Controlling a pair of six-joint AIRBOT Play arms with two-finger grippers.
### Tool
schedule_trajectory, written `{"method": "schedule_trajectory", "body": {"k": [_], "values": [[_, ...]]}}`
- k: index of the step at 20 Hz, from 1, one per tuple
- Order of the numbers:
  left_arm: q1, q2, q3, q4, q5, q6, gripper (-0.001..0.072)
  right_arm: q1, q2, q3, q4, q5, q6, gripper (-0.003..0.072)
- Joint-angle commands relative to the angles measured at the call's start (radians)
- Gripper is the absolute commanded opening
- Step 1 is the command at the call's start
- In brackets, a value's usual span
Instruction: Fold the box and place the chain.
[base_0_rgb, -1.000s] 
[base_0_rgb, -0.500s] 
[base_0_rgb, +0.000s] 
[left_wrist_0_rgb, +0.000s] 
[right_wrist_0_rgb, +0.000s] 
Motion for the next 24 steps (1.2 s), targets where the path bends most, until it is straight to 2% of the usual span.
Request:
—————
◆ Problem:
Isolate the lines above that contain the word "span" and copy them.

◆ Result for this task:
- In brackets, a value's usual span
Motion for the next 24 steps (1.2 s), targets where the path bends most, until it is straight to 2% of the usual span.

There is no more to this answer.